Minggu, 03 Januari 2016

Resep Membuat Nasi Goreng Spesial Mudah

Resep Membuat Nasi Goreng Spesial Mudah


Bahan yang anda siapkan

  • 2 piring nasi putih
  • 2 sendok makan minyak goreng
  • 2 buah cabai rawit potong serong
  • 1 butir telur
  • Garam
  • 2 siung bawang putih
  • Saos tomat secukupnya
  • Daun bawang 1 batang
  • Merica secukupnya atau sesuai selera
  • 3 siung bawang merah
  • Pelengkap: Ayam, Udang, Tomat, acar, potongan cabai, kerupuk

Cara membuat nasi goreng
  1. Panaskan minya goreng yang dituang kedalam wajan
  2. Masukkan minya wijen, cabai, bawang merah, bawang putih yang sudah dihaluskan hingga bau harum
  3. Masukkan bahan campuran seperti udang, ayam, sosis ataupun lainnya.
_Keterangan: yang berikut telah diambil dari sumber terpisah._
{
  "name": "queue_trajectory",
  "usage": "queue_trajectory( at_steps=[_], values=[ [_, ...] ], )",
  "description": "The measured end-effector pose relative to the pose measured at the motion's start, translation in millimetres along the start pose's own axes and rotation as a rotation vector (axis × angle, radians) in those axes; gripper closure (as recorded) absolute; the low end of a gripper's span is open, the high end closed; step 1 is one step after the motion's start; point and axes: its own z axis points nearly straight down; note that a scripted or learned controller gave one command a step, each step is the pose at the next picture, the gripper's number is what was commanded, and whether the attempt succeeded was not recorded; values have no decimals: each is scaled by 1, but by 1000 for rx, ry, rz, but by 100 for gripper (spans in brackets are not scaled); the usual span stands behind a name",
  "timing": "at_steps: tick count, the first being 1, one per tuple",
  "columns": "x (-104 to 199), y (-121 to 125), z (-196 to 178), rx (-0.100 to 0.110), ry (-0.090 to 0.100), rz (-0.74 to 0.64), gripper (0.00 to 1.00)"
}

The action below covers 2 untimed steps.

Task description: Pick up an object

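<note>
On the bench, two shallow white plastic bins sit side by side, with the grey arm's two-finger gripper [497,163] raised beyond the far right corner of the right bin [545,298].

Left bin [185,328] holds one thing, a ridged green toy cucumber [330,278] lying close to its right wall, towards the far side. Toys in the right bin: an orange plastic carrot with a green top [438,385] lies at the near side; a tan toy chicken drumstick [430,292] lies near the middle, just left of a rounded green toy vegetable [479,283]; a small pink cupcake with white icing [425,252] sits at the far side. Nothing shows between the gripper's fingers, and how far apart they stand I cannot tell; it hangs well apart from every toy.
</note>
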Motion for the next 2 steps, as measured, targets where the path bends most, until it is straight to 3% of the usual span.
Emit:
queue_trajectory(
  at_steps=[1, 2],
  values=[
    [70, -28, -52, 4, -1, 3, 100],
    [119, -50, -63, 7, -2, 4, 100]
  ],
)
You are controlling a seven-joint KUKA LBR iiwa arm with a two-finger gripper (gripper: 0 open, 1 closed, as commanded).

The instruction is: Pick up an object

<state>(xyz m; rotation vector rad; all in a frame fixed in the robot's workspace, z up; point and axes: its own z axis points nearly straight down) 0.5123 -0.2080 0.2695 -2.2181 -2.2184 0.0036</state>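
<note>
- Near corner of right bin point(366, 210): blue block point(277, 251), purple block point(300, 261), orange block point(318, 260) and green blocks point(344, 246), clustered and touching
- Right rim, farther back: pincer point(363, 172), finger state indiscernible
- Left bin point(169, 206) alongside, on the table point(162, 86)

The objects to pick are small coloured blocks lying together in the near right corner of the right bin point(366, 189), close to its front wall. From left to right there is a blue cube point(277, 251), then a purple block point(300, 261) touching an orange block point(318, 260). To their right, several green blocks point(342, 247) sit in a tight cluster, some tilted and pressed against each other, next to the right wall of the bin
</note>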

Aduk hingga merata dan matang
  4. Masukkan telur, kemudian orak-arik telurnya. Masukkan nasi putih aduk hingga rata dengan semua bahan diatas.
  5. Tambahkan saus tomat, merica dan garam. Sambil aduk rata, kemudian angkat dan sekarang sudah siap untuk disajikan

Dari yang tertulis resep nasi goreng special paling mudah tersebut hanya bisa dihidangkan untuk dua porsi saja. Jika ingin dalam porsi yang banyak sobat bisa menambahkan sendiri dari kelipatan takaran yang sudah disebutkan.